The OEM must certify the final end product to comply with unintentional radiators (FCC Sections 15.107 and 15.109) before declaring compliance of the final product to Part 15 of the FCC rules and regulations. Integration into devices that are directly or indirectly connected to AC lines must add with Class II Permissive Change.
The OEM must comply with the FCC labeling requirements. If the module's label is not visible when installed, then an additional permanent label must be applied on the outside of the finished product which states: "Contains transmitter module FCC ID: 2AOFDL-LRNTB25". Additionally, the following statement should be included on the label and in the final product's user manual: "This device complies with Part 15 of the FCC Rules. Operation is subject to the following two conditions: (1) This device may not cause harmful interferences, and (2) this device must accept any interference received, including interference that may cause undesired operation."

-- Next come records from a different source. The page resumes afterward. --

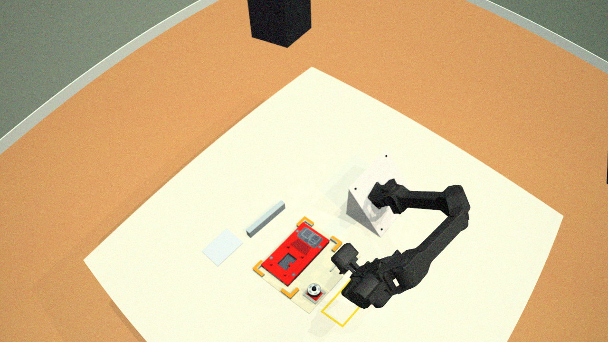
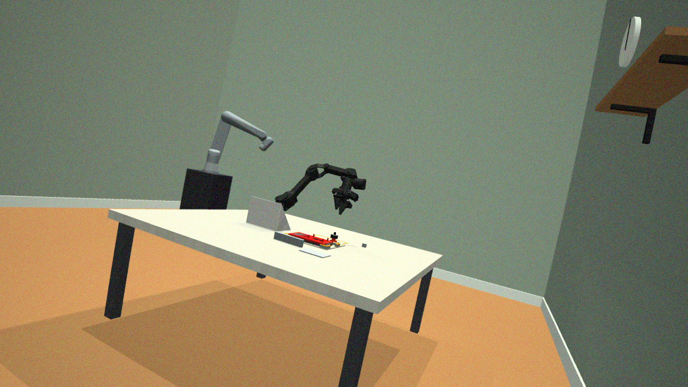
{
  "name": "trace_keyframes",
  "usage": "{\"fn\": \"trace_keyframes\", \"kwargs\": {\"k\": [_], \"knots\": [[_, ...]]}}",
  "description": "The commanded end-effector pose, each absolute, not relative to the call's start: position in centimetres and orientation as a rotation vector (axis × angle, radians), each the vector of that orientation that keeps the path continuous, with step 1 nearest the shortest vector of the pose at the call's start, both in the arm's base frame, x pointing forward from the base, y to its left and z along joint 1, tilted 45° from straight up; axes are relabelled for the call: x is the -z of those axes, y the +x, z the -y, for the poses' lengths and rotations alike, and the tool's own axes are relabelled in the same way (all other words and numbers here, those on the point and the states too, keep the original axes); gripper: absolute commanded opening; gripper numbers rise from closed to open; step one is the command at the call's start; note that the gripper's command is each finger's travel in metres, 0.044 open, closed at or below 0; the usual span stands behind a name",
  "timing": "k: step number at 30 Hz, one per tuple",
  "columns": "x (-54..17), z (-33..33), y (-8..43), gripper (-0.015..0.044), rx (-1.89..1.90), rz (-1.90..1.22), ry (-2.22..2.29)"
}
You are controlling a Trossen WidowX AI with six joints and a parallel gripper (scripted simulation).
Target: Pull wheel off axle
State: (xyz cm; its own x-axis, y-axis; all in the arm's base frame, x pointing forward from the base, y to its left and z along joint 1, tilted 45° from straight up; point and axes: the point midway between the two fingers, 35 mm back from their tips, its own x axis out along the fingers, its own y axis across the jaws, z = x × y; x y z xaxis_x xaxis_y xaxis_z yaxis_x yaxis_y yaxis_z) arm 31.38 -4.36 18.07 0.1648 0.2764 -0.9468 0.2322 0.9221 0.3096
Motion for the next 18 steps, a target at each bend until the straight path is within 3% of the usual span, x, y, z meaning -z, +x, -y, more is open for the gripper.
{"fn": "trace_keyframes", "kwargs": {"k": [1, 14, 18], "knots": [[-15.3, 5.3, 32.8, 0.0300, 0.155, -1.488, 0.840], [-9.1, 8.3, 34.8, 0.0300, 0.720, -1.563, 1.842], [-8.4, 8.7, 34.9, 0.0300, 0.792, -1.563, 1.953]]}}
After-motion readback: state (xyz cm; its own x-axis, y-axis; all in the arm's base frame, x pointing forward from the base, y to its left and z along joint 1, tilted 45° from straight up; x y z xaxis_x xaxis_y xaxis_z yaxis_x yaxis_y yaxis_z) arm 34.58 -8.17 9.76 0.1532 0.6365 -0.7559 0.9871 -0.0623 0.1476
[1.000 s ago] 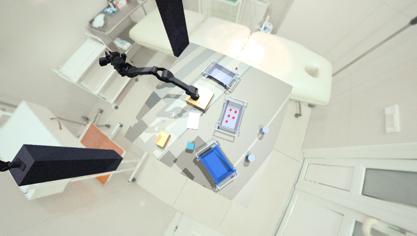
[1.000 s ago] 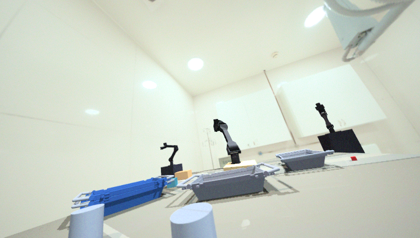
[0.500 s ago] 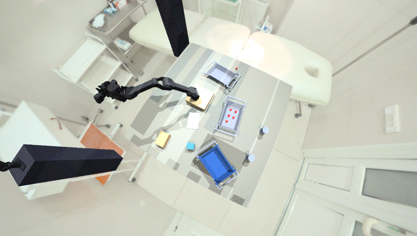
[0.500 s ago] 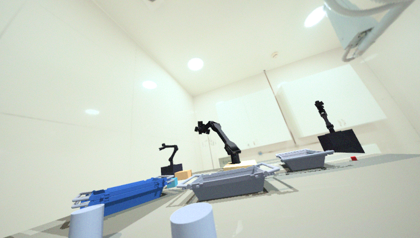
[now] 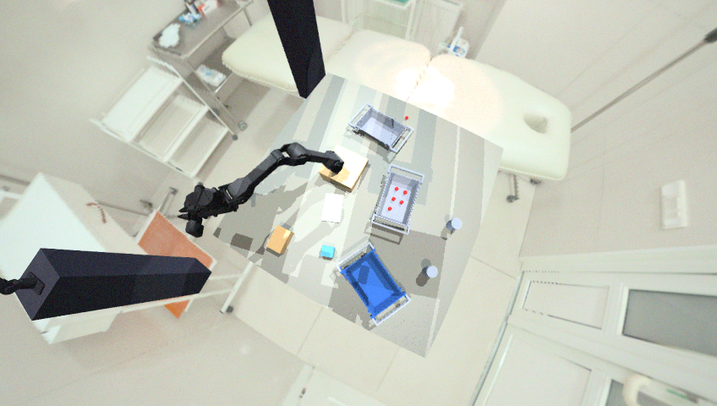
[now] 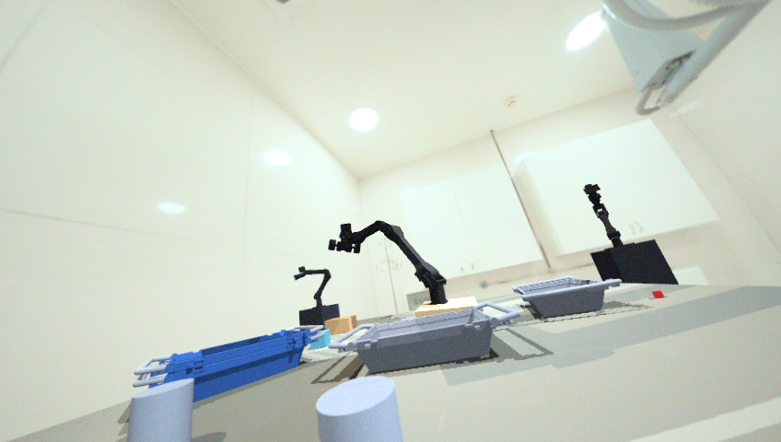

The module is allowed to be installed in mobile and portable applications. A module or modules can only be used without additional authorizations if they have been tested and granted under the same intended end-use operational conditions, including simultaneous transmission operations. When they have not been tested and granted in this manner, additional testing and/or FCC application filing may be required. The most straightforward approach to address additional testing conditions is to have the grantee responsible for the certification of at least one of the modules submit a permissive change application. When having a module grantee file a permissive change is not practical or feasible, the following guidance provides some additional options for host manufacturers. Integrations using modules where additional testing and/or FCC application filing(s) may be required are: (A) a module used in devices requiring additional RF exposure compliance information (e.g., MPE evaluation or SAR testing); (B) limited and/or split modules not meeting all of the module requirements; and (C) simultaneous transmissions for independent collocated transmitters not previously granted together.
This Module is full modular approval, it is limited to OEM installation ONLY. Integration into devices that are directly or indirectly connected to AC lines must add with Class II Permissive Change. (OEM) Integrator has to assure compliance of the entire end product include the integrated Module. Additional measurements (15B) and/or equipment authorizations (e.g. Verification) may need to be addressed depending on co-location or simultaneous transmission issues if applicable. (OEM) Integrator is reminded to assure that these installation instructions will not be made available to the end user.